I would like to emphasize again that the focus of this RFC is to extend the substrate runtime capabilities, not simply to improve performance. It does not prevent the implementation of RFC#4, it just provides another possibility

koute commented 4 months ago

and all current runtime apis rely on the method you say you don't like.

Huh? But they don't call back into the guest? So can you clarify what you mean here?

yjhmelody commented 4 months ago

Huh? But they don't call back into the guest? So can you clarify what you mean here?

I mean the api defined by sp_api::decl_runtime_apis!. Alloc/dealloc is not different with them except the call conversion.

koute commented 4 months ago

Huh? But they don't call back into the guest? So can you clarify what you mean here?

I mean the api defined by sp_api::decl_runtime_apis!. Alloc/dealloc is not different with them except the call conversion.

Huh? But they don't call back into the guest? So can you clarify what you mean here?

I means sp_api::decl_runtime_apis!. Alloc/dealloc is not different with them except the call conversion.

Sorry, I still don't know what you mean. (:

The way the host calls currently work is that they don't call back into the runtime.

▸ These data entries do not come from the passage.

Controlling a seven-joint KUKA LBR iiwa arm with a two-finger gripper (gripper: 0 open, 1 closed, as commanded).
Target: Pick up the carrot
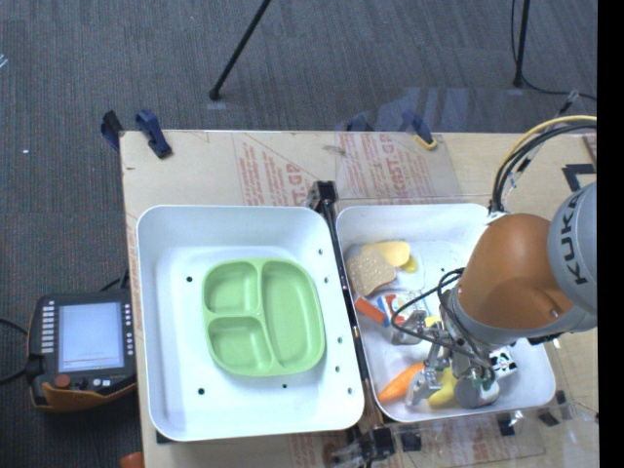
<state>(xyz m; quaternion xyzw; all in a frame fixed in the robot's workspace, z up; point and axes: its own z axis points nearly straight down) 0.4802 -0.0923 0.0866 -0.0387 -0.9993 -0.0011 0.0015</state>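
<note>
One teach pendant at the frame's left edge, off the bench. Two white bins side by side. Left bin holds one green divided tray, three compartments. Right bin holds the clutter: one slice of bread upper left, one pale yellow item touching it, one small orange-red piece below the bread. One carrot at the bin's lower left, lying tilted, near the front wall. Gripper is down just right of the carrot; can't tell if the fingers are apart or together, or whether they touch it. One arm, orange band covering the bin's right half.
</note>
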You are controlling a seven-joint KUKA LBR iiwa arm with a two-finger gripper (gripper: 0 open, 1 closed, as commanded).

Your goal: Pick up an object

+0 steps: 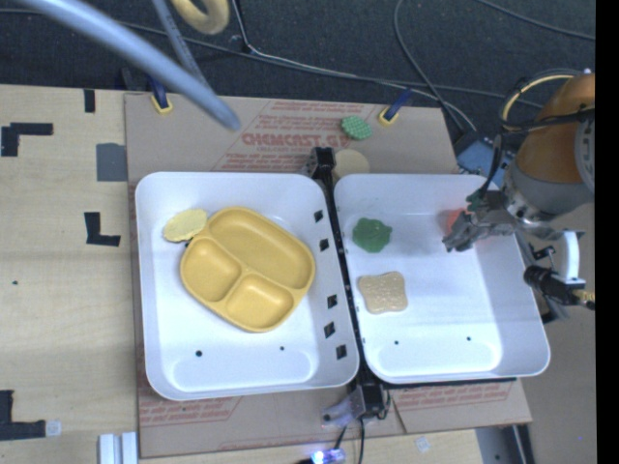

The runtime calls the host function, the host function does its thing, and the control returns back to the host. Yes, the host does call into the runtime initially so technically you have a chain of "host -> guest -> host", but that only happens once.

So for the sake of argument let's assume we implement this RFC. It will allow us to call the guest's allocator from the host. What is the use case here?

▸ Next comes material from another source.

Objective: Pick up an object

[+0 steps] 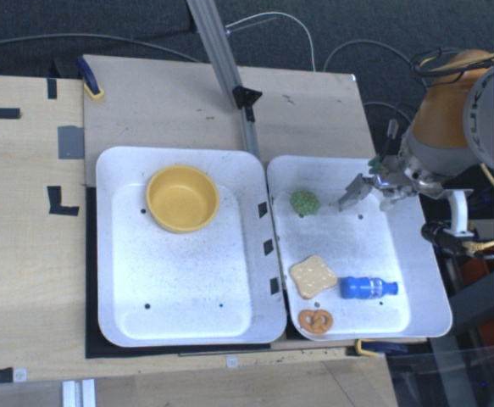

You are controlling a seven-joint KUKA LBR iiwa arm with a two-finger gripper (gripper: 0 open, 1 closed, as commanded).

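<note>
The right bin point(416, 312) holds a green bumpy ball point(304, 202) near its back left, a tan slice of bread point(313, 275), a blue bottle point(367, 288) lying on its side, and a brown pretzel point(316, 320) at the front edge. A yellow bowl point(182, 197) stands in the left bin point(119, 312). My gripper point(354, 195) hangs over the back of the right bin, to the right of the green ball and apart from it. Its dark fingers point(349, 197) point left and down, with nothing seen between them.
A grey metal pole point(221, 49) slants across the bench behind the bins. The arm's orange band point(450, 113) is at the right edge, with cables point(463, 236) beside the right bin. A blue and yellow clamp point(89, 78) sits at the bench's back left.
</note>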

1) Allocate the initial input payload to the runtime API. But if we implement #4 then this is unnecessary. 2) Allocate the dynamically sized return values of the host calls. Ideally we do not want to do this anyway (because it will allow a recursive "host -> guest -> host -> guest -> host -> guest -> ..." call loop) and if we implement #4 then this is unnecessary (because no such host functions will exist anymore).

So I agree with @tomaka and I don't see how this RFC is orthogonal to #4; if we implement #4 then it pretty much makes this RFC pointless, unless you actually have an use case that could make use of this?

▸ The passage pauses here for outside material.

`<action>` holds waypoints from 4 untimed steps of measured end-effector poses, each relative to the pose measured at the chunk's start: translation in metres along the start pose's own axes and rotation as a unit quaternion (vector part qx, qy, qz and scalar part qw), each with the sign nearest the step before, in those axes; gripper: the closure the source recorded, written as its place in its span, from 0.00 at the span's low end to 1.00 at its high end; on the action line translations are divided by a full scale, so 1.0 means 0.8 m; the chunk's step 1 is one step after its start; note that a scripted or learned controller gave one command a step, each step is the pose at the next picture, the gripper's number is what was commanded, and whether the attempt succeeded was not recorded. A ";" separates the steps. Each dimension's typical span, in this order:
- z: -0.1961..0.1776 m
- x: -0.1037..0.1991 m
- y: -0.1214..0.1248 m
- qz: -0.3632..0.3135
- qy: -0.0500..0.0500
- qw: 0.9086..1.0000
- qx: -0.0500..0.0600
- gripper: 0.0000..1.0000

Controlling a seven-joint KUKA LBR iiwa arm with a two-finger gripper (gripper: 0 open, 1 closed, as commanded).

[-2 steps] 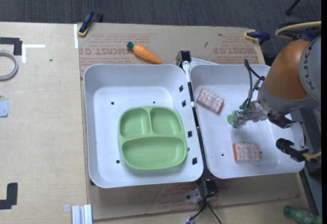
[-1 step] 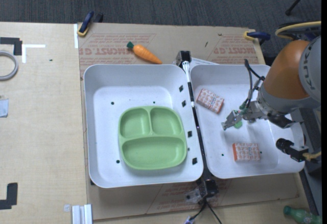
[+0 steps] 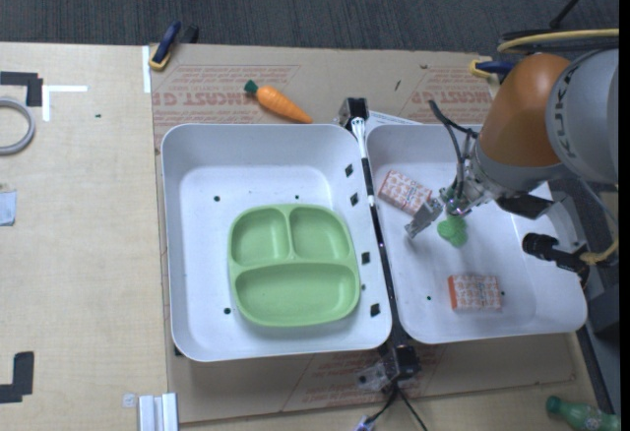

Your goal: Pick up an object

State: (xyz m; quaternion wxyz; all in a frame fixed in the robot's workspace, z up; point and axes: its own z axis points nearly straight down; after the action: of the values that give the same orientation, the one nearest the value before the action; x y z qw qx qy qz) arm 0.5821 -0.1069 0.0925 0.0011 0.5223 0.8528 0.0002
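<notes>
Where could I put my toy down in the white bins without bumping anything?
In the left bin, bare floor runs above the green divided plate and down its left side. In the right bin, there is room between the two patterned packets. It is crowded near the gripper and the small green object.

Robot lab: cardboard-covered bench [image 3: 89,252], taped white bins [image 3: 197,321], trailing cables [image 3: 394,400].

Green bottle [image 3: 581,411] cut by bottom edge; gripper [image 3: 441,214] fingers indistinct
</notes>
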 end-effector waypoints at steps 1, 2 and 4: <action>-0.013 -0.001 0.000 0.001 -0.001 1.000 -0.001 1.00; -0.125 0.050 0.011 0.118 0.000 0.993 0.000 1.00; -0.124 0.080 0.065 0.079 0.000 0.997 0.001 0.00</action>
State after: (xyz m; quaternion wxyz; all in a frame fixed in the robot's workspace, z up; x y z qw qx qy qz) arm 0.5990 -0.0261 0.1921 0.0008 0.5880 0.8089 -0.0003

yjhmelody commented 4 months ago

Supports a pure wasm environment to verify blocks. Currently, if you want pure wasm to verify blocks, you need to replace all host functions, but alloc itself cannot be replaced. This reduces the requirements on the host environment and requires only a wasm executor, so the verification logic can be executed on many chains.

koute commented 4 months ago

Supports a pure wasm environment to verify blocks. Currently, if you want pure wasm to verify blocks, you need to replace all host functions, but alloc itself cannot be replaced. This reduces the requirements on the host environment and requires only a wasm executor, so the verification logic can be executed on many chains.

But this is also true after implementing #4 as far as I can see, because the host-side allocator will not be used at all anymore.

yjhmelody commented 4 months ago

This doesn't seem to hold true in the case of legacy host functions. But rfc #4 is indeed a good improvement

koute commented 4 months ago

This doesn't seem to hold true in the case of legacy host functions.

...which is exactly the same as this RFC, no? (:

Not that it matters, because the legacy host functions won't be used anymore for new blocks and will only be kept for sync compatibility.

yjhmelody commented 4 months ago

Maybe you're right. ext_input_size_version_1/ext_input_read_version_1 are more like a smart contract style design. But my idea is to set up stubs(panics) for all import functions, but not actually call them, like parachain style. I'm a bit convinced by you

yjhmelody commented 4 months ago

Closed since RFC #4 will be implmented.